Buffer* BufferManager::Find(const char* id_string)

{

    unsigned int buffer_id = HashThis(id_string);
    //... iterate through your list and use buffer_id
    //... to find the correct node

}

Once you have a hashing algorithm, there may be some tweaking that you contain inside the HashThis function. For example, I set a maximum length for string names (32 bytes) and copy the input into this container, to keep consistency. Then the final output is a binary-or of the four dwords that the md5 algorithm outputs.
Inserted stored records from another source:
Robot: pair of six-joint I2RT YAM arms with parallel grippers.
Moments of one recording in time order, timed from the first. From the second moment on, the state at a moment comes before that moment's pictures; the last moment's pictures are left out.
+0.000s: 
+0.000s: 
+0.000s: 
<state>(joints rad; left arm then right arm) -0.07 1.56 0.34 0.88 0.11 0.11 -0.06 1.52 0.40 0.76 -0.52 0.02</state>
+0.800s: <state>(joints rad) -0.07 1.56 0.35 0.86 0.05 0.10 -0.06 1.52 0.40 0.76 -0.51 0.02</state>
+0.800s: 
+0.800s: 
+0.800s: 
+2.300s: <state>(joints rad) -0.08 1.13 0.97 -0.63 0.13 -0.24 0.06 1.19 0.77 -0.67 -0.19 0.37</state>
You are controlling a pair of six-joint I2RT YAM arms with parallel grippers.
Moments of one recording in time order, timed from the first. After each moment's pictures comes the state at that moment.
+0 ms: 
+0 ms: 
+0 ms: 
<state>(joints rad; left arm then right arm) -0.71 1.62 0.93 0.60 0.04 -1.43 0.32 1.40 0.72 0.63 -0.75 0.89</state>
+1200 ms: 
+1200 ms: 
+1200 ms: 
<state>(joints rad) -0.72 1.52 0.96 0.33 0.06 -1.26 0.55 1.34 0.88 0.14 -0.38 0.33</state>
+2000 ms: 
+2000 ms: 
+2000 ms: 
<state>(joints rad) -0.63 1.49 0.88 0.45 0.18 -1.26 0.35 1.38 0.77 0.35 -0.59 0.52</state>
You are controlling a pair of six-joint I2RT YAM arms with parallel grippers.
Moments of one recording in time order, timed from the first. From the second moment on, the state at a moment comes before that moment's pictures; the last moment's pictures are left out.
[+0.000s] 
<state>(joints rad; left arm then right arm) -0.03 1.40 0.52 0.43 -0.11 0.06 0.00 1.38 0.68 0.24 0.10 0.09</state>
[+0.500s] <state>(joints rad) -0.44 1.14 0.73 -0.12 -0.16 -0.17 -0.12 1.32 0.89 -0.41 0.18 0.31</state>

unsigned int HashThis(const char* input)

{

    // usually hash inupt to MD5, create tuples

    unsigned char hashThis[MAX_NAME_SIZE] = { 0 };
    unsigned char i = input[0];
    unsigned int iterator = 0;
    while (i != '\0')
    {
        hashThis[iterator] = input[iterator];
        i = input[iterator];
        iterator++;
    }

    MD5Output out;
    MD5Buffer(hashThis, MAX_NAME_SIZE, out);

    // create a reduced hash:
    unsigned int md5;
    md5 = out.dWord_0 ^ out.dWord_1 ^ 
          out.dWord_2 ^ out.dWord_3;
    return md5;

}

You can take this approach for any time of data, though to keep my head straight I convert objects to raw bytes to send through the algorithm. For example, I overloaded this function to submit WAVEFORMATEX objects when using XAudio2 so that whenever I load a new file, I check if there exists a factory yet to output voices tailored to that file's particular attributes such as channels, sample rate, and filetype (contained in the WAVEFORMATEX object.) For interest, here is that overloaded function:

unsigned int HashThis(WAVEFORMATEXTENSIBLE& wfx)

{

    // turn the object into a raw array of bytes
    unsigned char hashThis[sizeof(wfx)] = { 0 };
    unsigned char* i = reinterpret_cast<unsigned char*>(&wfx);

    unsigned int iterator = 0;
    while (iterator < sizeof(wfx))
    {
        hashThis[iterator] = *i;
        i++;
        iterator++;
    }

    MD5Output out;
    MD5Buffer(hashThis, MAX_NAME_SIZE, out);

    // create a reduced hash:
    unsigned int md5;
    md5 = out.dWord_0 ^ out.dWord_1 ^ 
          out.dWord_2 ^ out.dWord_3;

    return md5;

}

CONCLUSION

    You can apply this technique anywhere that an unsigned int representation of a hunk of data would be useful; another cool one is hashing audio data for uniqueness so you can check whether a load request should actually load a file or just assign an alias to an already loaded file. Utilizing this technique can speed up searches via unsigned int compares and allow an intuitive way to assign keys to resources in your management.